Size and growth are two key factors here. Although it's possible that the NIH syndrome affected Google, it's possible that existing products just weren't able to solve those two requirements. It's difficult to tell exactly how large given that the Google is not very keen at releasing numbers, although it's possible to find some announcements like [1] "Google processed about 24 petabytes of data per day in 2009".

20P is 10000 times more that 200 T. Stop to think a moment what does 10000 mean. It's enough to completely change the problem, almost any problem. A room full of people becomes a metropolis; an US annual low wage salary becomes 100 million dollars, more than the annual spending of Palau [2]. Well, it's silly to make those comparison, but it's hard to think about anything that scaled by 10000 doesn't change profoundly. Hell, this absurdly long post is well under 10k!

To stay in the realm of computer science, processor performance didn't increase by a factor of 10000 since PDP-11 from 1978 to Xeon from 2005 [3].

Working at that scale poses unique problems, and that's where real the contributions to the advancement of the field made by the engineers and the engineering culture at Google are placed. If anything, just knowing it's possible and having some accounts on what they focused on is inspiring.

This is the Big Data I care about. It's not about fanboyism. It's cool, it's real, it's rare. Arguing who invented the map reduce mechanics is like arguing that hierarchical filesystems where already there hence any progress made in that area by countless engineers is just trivial.

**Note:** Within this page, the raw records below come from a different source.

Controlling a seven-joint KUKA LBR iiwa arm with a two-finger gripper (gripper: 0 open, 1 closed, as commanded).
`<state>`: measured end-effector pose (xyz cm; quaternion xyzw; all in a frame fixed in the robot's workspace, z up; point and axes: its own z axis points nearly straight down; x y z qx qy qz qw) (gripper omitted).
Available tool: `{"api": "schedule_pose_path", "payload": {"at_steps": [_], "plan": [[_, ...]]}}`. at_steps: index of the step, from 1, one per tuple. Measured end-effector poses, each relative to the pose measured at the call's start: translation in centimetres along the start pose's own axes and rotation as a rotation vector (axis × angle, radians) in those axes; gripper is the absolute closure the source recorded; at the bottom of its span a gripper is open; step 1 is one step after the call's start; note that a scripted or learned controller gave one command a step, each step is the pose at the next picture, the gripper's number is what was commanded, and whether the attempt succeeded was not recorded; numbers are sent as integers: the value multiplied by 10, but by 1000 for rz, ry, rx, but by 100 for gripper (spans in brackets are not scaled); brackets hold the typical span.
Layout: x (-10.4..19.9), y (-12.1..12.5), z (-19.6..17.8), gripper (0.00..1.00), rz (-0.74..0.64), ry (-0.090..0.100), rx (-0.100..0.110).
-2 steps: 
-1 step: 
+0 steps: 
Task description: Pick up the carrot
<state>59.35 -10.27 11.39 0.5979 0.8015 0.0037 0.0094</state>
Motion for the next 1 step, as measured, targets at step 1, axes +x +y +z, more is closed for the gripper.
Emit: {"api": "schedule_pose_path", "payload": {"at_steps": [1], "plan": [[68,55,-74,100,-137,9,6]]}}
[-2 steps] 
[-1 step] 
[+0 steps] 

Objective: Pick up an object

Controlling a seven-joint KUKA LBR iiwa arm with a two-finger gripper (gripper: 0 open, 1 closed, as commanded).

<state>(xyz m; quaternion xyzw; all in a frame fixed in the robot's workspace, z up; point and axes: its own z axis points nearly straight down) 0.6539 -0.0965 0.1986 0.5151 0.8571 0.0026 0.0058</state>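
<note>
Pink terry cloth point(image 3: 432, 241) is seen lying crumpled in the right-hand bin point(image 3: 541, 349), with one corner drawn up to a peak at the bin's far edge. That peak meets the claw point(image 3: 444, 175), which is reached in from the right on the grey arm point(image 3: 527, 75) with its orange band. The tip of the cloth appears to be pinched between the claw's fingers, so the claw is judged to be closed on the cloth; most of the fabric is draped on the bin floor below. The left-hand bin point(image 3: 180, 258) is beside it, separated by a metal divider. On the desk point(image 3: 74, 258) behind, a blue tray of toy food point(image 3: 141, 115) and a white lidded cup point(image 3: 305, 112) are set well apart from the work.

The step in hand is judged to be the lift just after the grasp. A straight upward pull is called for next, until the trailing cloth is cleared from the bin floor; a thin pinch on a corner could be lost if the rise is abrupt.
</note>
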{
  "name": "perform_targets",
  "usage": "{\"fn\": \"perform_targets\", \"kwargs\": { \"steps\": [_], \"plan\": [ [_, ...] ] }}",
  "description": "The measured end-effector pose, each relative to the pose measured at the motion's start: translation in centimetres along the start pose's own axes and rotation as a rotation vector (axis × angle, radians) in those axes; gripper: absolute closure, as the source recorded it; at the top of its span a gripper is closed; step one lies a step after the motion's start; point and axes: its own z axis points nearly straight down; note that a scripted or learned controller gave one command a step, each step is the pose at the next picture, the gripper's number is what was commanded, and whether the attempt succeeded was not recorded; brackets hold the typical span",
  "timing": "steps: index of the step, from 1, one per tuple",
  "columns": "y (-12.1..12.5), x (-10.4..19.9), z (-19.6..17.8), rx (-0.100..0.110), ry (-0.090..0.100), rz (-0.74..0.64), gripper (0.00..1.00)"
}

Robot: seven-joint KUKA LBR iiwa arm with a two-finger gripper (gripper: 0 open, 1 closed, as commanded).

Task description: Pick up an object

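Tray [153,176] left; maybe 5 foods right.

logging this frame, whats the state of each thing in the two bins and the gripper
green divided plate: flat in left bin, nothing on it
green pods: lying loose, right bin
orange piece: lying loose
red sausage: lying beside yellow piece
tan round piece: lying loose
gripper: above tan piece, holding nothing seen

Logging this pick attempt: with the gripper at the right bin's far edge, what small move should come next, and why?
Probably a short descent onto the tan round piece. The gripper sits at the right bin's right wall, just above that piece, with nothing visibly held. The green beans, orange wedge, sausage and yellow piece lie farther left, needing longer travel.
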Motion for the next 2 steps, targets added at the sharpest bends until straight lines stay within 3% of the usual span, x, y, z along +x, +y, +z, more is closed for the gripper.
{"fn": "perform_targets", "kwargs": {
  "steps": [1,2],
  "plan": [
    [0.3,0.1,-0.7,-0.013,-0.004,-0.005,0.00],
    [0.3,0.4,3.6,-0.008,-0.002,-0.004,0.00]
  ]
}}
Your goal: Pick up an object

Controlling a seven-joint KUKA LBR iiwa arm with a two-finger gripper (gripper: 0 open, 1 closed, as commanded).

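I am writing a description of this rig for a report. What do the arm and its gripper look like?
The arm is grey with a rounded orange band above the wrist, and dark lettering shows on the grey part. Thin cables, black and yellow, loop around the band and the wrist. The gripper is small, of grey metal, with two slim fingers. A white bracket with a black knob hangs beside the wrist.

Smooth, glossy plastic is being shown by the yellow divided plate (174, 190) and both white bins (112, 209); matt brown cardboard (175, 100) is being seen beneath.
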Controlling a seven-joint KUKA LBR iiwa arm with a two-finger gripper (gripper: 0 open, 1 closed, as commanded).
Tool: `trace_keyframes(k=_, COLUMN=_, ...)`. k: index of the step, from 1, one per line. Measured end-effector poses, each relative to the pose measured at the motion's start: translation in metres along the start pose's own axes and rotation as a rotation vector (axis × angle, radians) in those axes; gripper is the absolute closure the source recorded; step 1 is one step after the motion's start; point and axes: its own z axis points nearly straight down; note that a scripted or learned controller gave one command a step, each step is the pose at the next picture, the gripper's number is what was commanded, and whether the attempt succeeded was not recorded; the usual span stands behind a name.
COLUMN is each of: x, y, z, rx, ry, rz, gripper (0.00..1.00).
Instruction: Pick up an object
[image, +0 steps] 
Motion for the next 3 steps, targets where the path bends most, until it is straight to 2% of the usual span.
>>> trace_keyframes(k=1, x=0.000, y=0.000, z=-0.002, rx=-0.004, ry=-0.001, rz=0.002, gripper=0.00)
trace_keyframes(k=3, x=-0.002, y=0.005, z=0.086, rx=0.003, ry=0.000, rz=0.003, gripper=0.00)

[0] Historical perspective: James Gleick , http://en.wikipedia.org/wiki/The_Information:_A_History,_a_T...

[1] http://dl.acm.org/citation.cfm?doid=1327452.1327492

[2] https://www.cia.gov/library/publications/the-world-factbook/...

[3] http://www.cs.columbia.edu/~sedwards/classes/2012/3827-sprin...

rbanffy · on June 30, 2014

What was big data in the 70s, 80s and 90s? We just didn't call it map-reduce at the time.

gaius · on June 26, 2014

"Big data" is not a thing, and neither is "the cloud", while I'm here.

seanmcdirmid · on June 26, 2014

Well, then, you really don't understand the value of their contribution, which you have in your mind is just "map" and "reduce."